Die russische Präsidentschafts-Kür ist keine Wahl, sondern eine Inszenierung. Und eigentlich hätte man gedacht, dass die Kandidatur Boris Nadeschdins die Putin-Show hübsch geschmückt hätte. Nach dem Motto: Seht her, liebe degenerierte Westler, in der Demokratie à la Putin ist durchaus Platz für einen Hofnarren, der ein wenig gegen die „Spezialoperation“ stänkern darf.
Fast alle Beobachter waren sich einig, dass der seit vielen Jahren auf verlorenem Posten agierende Oppositionelle maximal zehn bis 15 Prozent der Stimmen hätte gewinnen können. Die Ablehnung der Kandidatur Nadeschdins unter fadenscheinigen Begründungen zeigt deshalb, dass Putin nicht einmal mehr den Anschein von Demokratie erwecken will. Zu unkalkulierbar scheint es für den Kreml-Herren zu sein, wie viele heimliche Gegner des Überfalls auf die Ukraine es trotz aller Propaganda gibt. Nichts soll bei der Präsidentschaftswahl den Eindruck stören, wie einhellig das russische Volk hinter dem großen Führer Wladimir Wladimirowitsch steht.

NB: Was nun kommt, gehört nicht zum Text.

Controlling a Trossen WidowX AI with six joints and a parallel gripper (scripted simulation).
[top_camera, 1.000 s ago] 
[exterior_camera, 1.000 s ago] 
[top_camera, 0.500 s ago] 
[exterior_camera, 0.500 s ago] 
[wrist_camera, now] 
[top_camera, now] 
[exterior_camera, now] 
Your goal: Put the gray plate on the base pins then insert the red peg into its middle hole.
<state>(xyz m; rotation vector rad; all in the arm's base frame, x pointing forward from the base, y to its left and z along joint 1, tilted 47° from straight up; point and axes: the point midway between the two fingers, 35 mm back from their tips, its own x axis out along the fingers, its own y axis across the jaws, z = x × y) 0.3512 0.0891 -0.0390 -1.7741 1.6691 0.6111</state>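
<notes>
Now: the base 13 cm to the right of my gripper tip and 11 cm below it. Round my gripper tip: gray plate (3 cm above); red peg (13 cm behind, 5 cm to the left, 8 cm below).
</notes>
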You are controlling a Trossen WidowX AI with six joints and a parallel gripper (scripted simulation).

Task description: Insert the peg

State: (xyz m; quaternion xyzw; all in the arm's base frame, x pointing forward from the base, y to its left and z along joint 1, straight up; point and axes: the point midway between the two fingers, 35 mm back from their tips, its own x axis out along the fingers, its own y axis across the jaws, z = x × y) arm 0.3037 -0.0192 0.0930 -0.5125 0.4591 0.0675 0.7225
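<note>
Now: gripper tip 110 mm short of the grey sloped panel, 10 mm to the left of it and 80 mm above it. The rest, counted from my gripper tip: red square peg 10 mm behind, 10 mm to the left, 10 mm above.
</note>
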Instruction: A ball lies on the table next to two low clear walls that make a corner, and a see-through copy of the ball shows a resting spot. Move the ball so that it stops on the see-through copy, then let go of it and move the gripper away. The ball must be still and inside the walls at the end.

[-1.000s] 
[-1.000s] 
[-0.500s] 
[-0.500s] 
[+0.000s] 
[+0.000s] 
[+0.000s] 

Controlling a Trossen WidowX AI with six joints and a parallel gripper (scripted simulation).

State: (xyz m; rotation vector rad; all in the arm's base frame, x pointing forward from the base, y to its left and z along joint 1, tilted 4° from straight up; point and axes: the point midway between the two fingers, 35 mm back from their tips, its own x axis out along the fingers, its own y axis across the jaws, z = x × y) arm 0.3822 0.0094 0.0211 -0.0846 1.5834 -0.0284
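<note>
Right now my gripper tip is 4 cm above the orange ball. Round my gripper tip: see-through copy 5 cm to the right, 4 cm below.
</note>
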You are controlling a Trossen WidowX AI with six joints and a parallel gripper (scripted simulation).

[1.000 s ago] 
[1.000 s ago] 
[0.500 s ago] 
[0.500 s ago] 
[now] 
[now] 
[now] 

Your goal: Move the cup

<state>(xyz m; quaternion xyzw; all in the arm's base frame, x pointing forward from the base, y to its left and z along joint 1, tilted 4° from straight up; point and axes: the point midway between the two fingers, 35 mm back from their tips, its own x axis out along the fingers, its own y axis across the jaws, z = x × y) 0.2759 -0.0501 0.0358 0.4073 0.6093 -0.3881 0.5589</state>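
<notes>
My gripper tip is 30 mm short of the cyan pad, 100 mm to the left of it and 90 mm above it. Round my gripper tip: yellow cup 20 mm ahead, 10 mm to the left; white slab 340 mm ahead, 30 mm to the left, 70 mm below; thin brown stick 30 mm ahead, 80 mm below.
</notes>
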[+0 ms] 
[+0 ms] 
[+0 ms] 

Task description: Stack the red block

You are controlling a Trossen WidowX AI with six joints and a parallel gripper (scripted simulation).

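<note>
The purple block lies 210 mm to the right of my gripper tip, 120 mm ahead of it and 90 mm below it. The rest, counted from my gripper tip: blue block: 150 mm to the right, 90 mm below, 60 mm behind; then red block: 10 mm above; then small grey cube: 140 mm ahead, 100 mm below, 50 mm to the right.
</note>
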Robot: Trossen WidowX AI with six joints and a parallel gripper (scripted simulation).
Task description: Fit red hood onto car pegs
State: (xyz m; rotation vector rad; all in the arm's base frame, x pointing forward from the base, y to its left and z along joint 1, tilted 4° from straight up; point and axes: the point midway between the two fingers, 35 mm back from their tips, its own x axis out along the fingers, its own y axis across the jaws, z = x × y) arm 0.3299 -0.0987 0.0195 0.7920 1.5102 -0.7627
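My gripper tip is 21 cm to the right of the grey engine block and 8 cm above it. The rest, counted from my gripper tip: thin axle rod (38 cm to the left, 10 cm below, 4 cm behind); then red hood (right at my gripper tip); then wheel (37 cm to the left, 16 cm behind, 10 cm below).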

Nadeschdins Ankündigung, die Ablehnung vor Gericht anfechten zu wollen, hat keinerlei Aussicht auf Erfolg. Aber sie zeugt von großem Mut: Nadeschdins einstiger Weggefährte Boris Nemzow wurde erschossen – der 60-jährige Physiker weiß also genau, dass er mit seinem Leben spielt, wenn er Putin allzu sehr reizt. Nadeschdins Name verweist auf das russische Wort für Hoffnung. Jetzt steht er symbolisch für die Hoffnungslosigkeit der russischen Opposition.